▸ **TASK DESCRIPTION**: List each line of the data in which the string "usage" appears.

(Items from a data source)
========================================
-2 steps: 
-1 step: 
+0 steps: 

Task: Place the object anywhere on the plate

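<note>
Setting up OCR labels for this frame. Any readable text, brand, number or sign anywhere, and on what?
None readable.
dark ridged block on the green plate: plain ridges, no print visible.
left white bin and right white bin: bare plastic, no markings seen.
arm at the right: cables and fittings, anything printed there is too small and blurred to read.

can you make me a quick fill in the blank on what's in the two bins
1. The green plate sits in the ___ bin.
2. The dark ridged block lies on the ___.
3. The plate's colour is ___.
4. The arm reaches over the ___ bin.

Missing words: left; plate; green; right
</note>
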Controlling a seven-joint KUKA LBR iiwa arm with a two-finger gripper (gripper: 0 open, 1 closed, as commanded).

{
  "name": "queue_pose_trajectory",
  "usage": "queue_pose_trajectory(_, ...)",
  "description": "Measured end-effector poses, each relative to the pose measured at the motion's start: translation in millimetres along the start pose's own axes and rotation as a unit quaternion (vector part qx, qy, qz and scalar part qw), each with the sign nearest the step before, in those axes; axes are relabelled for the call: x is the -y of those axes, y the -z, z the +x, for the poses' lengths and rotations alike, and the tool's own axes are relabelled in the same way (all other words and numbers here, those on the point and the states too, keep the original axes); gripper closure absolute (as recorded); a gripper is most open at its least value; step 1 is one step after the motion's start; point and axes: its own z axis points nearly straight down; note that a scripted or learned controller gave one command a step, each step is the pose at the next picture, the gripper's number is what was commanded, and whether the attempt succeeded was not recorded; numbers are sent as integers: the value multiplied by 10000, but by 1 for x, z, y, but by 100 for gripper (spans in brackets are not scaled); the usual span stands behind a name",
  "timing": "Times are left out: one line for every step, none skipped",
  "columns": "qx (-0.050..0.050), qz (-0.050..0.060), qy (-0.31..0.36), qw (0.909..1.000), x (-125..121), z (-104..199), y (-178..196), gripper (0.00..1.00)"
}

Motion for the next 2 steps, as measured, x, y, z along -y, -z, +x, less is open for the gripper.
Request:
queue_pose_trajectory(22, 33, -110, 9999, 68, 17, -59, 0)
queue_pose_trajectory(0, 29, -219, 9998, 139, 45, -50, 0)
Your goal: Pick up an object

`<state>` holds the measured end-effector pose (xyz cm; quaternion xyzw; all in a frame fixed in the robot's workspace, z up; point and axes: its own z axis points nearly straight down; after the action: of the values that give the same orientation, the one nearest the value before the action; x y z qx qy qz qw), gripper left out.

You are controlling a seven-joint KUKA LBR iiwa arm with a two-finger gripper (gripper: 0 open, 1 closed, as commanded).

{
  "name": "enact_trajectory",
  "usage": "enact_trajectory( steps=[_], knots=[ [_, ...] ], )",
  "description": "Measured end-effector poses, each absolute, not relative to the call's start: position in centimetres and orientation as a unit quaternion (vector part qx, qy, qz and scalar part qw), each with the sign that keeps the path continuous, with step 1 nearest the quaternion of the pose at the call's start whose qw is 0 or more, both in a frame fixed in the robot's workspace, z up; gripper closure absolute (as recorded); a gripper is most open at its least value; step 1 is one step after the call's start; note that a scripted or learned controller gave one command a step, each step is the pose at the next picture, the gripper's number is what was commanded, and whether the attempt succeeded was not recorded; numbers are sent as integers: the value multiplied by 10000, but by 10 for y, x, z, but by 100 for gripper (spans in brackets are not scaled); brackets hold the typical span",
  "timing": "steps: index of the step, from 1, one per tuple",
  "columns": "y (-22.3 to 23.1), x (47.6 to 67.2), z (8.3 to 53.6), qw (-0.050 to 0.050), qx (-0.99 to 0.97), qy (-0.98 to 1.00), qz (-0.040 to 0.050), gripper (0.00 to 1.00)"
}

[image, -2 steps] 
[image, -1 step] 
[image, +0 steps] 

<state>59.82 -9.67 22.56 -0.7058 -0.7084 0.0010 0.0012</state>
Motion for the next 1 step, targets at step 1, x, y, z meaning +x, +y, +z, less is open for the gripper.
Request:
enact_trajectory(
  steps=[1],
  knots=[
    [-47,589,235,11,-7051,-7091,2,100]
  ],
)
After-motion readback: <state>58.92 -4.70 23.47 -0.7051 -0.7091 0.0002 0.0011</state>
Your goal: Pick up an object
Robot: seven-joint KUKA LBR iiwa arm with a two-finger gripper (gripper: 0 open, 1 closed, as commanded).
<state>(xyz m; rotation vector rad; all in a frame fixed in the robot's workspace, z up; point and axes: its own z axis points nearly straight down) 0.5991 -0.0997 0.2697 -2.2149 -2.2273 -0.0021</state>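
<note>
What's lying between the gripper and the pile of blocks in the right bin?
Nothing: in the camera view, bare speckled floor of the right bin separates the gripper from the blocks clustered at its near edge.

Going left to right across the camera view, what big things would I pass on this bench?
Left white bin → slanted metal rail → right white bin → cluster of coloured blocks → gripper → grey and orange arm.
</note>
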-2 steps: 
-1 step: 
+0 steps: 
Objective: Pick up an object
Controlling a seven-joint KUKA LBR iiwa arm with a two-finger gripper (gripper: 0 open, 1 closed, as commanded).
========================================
▸ **RESPONSE AREA**:
  "usage": "queue_pose_trajectory(_, ...)",
  "usage": "enact_trajectory( steps=[_], knots=[ [_, ...] ], )",

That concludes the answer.